Nonetheless, I disagree with the majority’s decision to require defendant to show prejudice from plaintiff’s failure to comply with the joinder provision. Prejudice is not a traditional contract defense. See Rory, 473 Mich at 470 n 23 (“Examples of traditional defenses include duress, waiver, estoppel, fraud, or unconscionability.”). Moreover, this Court is mandated to enforce an unambiguous contractual provision as written. Id. at 461. The majority, by requiring defendant to show prejudice from plaintiffs failure to comply with the joinder provision, fails to enforce the joinder provision as written. *166The joinder provision contains no prejudice exception. With its decision to apply the prejudice principle stated in Koski to the joinder provision, the majority fails to follow the Supreme Court’s most recent pronouncement on how to construe an insurance policy.2
Because plaintiff did not join defendant in a lawsuit with Sandra Bowen and William Bowen, III, plaintiff failed to comply with the unambiguous terms of her insurance policy.
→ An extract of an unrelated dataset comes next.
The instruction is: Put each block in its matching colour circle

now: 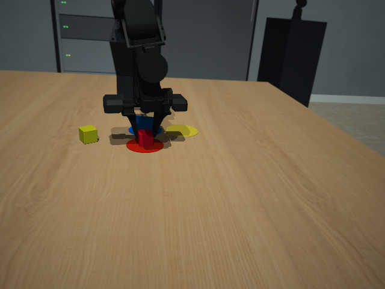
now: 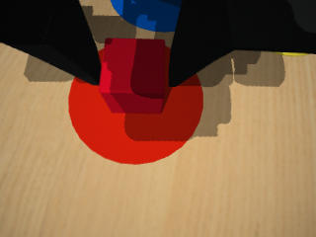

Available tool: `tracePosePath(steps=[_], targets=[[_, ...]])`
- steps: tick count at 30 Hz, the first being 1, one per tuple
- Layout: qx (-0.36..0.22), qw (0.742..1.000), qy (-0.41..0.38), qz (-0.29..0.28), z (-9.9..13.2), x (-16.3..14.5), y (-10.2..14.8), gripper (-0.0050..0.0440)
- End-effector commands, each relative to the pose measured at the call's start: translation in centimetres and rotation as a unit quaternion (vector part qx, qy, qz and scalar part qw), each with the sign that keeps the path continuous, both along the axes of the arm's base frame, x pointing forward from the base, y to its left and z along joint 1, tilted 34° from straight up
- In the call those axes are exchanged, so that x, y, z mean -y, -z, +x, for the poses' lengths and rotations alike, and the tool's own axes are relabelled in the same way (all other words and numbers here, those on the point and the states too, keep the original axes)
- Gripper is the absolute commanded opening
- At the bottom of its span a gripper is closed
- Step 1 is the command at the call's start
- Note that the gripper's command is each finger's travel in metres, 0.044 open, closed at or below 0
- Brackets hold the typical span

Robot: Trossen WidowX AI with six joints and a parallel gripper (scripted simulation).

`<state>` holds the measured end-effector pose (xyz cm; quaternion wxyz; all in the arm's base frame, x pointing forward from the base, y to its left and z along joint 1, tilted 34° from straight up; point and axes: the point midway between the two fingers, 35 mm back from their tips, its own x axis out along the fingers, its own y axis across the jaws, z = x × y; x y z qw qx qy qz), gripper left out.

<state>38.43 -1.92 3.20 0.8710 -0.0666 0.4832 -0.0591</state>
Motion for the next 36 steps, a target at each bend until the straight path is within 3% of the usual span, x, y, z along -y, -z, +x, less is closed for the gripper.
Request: tracePosePath(steps=[1, 4, 8, 10, 14, 36], targets=[[0.019, 1.0, -0.001, 0.0, 0.2, -0.2, -1.6, 0.0195], [0.024, 1.0, 0.001, 0.0, -0.2, -0.5, -3.6, 0.0195], [0.036, 0.999, 0.001, 0.002, -2.6, -1.5, -8.3, 0.0195], [0.036, 0.999, 0.001, 0.002, -2.6, -1.5, -8.3, 0.0195], [0.025, 1.0, 0.001, 0.001, -5.0, -1.8, -10.3, 0.0195], [0.014, 1.0, -0.001, 0.001, -5.3, -1.8, -9.8, 0.0195]])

For this reason, I would affirm the trial court’s order granting summary disposition to defendant.
I find no merit to plaintiffs argument that certain elements of the provision for uninsured-motor-vehicle coverage violate public policy. *165First, the provision does not strip plaintiff of her right to a jury trial because it expressly provides that if the parties are unable to reach an agreement regarding uninsured-motor-vehicle benefits, plaintiff must file a lawsuit. Second, while the provision states that defendant is not bound by any judgment obtained without its written consent, this would clearly not pertain to a judgment obtained directly against defendant itself as a party to a lawsuit. I also find no merit to plaintiffs argument that the insurance policy is an unconscionable adhesion contract.
I acknowledge that in Tenneco Inc v Amerisure Mut Ins Co, 281 Mich App 429; 761 NW2d 846 (2008), this Court applied the prejudice principle of Koski. Ultimately, however, the Court concluded that the defendant insurance company was prejudiced by the plaintiffs failure to provide prompt notice of suits, claims, or demands. Thus, there was no reason for the Court to addréss whether Koski and its prejudice principle remained binding precedent. Indeed, the Court never cited Rory, and it did not address the effect of Rory on the prejudice principle stated in Koski. In this context, while Tenneco is binding precedent, MCR 7.215(C)(2), Tenneco is not controlling on the question presented in this case.